- Directed by: James Tinling
- Written by: Walter Gering Michael L. Simmons
- Based on: Cosmo Jones by Frank Graham
- Produced by: Lindsley Parsons
- Starring: Edgar Kennedy, Richard Cromwell and Gale Storm
- Cinematography: Mack Stengler
- Edited by: Carl Pierson
- Music by: Edward J. Kay
- Production company: Monogram Pictures
- Distributed by: Monogram Pictures
- Release date: January 29, 1943;
- Running time: 62 minutes
- Country: United States
- Language: English

= The Crime Smasher =

1943 film by James Tinling

The Crime Smasher is a 1943 American crime comedy film directed by James Tinling and starring Edgar Kennedy, Richard Cromwell and Gale Storm. It is based on the Radio program Cosmo Jones featuring Frank Graham. The film's sets were designed by the art director Dave Milton. It is sometimes alternatively titled Cosmo Jones in the Crime Smasher.

==Plot==
When the dead body of a gangster is tossed out of a moving car in front of Police Headquarters, Police Chief Murphy is annoyed to see meek, mild Cosmo Jones taking photographs at the scene. An arrest and grilling only reveals that Cosmo is an amateur criminologist who has taken an interest in the case.

Cosmo gets in deeper when he witnesses a failed kidnap attempt of heiress Susan Fleming. Bystander/witness Eustace Smith, who pronounces himself allergic to bullets and knives, attaches himself to Cosmo for protection. Cosmo is delighted to have an assistant as it makes him feel more professional.

A second kidnap attempt on Fleming is successful as she is taken from her bed in her own home. To Chief Murphy's dismay, Fleming's family trusts Cosmo enough to let him handle the ransom drop. After some confusion with lookalike briefcases, Cosmo ends up at the place where Susan is being held captive; sold out by her boyfriend for a cut of the ransom money.

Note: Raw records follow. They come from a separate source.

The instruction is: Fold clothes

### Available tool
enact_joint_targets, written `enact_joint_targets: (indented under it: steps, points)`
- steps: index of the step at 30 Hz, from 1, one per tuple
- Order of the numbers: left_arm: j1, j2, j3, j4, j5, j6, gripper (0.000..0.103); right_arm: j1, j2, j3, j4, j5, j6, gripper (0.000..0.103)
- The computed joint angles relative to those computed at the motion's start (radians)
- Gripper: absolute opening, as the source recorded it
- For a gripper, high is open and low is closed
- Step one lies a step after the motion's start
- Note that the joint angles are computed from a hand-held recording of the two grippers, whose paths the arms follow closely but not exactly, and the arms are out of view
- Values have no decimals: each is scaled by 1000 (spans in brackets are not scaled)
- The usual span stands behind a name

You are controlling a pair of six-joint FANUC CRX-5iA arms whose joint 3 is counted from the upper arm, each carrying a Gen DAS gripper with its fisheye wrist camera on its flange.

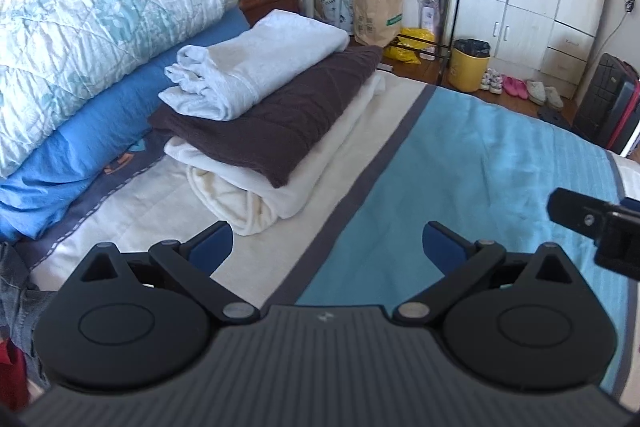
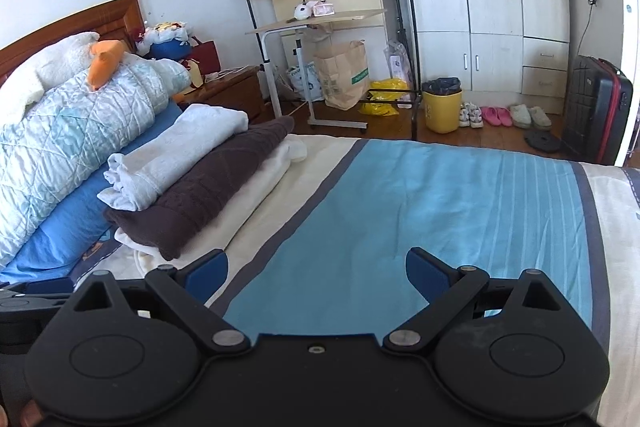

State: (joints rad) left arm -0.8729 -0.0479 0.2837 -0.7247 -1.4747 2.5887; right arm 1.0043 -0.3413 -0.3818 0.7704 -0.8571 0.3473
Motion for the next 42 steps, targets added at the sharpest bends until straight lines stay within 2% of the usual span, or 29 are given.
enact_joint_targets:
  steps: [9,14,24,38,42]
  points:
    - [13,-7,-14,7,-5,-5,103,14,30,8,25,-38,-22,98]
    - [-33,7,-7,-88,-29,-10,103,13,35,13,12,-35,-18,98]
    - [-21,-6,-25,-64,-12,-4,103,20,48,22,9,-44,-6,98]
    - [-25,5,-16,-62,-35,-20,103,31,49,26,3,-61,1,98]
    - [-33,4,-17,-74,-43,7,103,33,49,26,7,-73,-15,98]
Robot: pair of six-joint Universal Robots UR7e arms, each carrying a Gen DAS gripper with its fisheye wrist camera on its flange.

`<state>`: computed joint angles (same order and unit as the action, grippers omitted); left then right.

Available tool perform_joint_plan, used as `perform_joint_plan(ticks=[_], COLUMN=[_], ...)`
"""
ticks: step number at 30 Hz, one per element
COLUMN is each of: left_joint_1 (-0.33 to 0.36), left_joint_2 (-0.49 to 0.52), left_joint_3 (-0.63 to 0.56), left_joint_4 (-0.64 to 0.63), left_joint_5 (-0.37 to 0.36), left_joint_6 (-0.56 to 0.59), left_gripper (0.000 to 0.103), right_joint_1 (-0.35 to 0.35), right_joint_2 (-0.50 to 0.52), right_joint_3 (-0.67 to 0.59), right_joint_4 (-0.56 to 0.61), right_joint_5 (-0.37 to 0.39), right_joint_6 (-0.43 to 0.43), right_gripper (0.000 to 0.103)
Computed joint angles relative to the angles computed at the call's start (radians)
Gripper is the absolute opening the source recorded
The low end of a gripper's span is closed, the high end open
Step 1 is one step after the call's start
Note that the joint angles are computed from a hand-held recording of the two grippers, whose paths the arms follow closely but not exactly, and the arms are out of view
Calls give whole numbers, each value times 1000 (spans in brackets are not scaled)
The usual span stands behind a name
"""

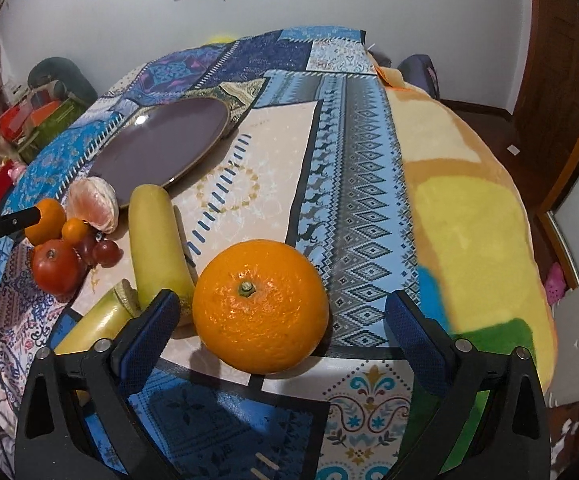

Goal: Organize fruits
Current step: 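Grasp a large orange with the left gripper while the right gripper grasps another orange, then carry both oranges onto the dark plate and open both grippers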

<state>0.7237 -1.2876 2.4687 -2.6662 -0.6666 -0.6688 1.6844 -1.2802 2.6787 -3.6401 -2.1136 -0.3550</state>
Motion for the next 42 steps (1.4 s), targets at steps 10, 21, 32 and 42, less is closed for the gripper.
perform_joint_plan(ticks=[10,21,32,42], left_joint_1=[43,-11,-117,-171], left_joint_2=[59,24,-77,-65], left_joint_3=[-31,4,6,-35], left_joint_4=[-34,-5,57,-13], left_joint_5=[-23,-21,36,87], left_joint_6=[49,-2,-17,71], left_gripper=[66,65,65,65], right_joint_1=[-55,-15,88,176], right_joint_2=[-66,-59,-71,-9], right_joint_3=[0,-11,-74,-173], right_joint_4=[114,112,78,16], right_joint_5=[112,72,66,66], right_joint_6=[31,37,4,-47], right_gripper=[76,66,66,66])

Police rescue Susan in a shoot out with Eustace conquering his fears long enough to kayo several hoodlums with a mallet.

When it is all over, Cosmo announces he'd like to join the police force. This touches off a typical temper explosion from Chief Murphy.

== Cast ==
- Edgar Kennedy as Police Chief Murphy
- Richard Cromwell as Sgt. Pat Flanagan
- Gale Storm as Susan Fleming
- Mantan Moreland as Eustace Smith
- Frank Graham as Professor Cosmo Jones
- Gwen Kenyon as Phyllis Blake
- Herbert Rawlinson as Mr. James J. Blake
- Tristram Coffin as Jake Pelotti
- Charles Jordan as Biff Garr
- Vince Barnett as Henchman "Gimp"
- Emmett Vogan as Police Commissioner Gould
- Maxine Leslie as Mrs. Jake Pelotti
- Mauritz Hugo as Tony Sandol - Gangster
- Sam Bernard as Gangster

==Bibliography==
- Tucker, David C. Gale Storm: A Biography and Career Record. McFarland, 2018.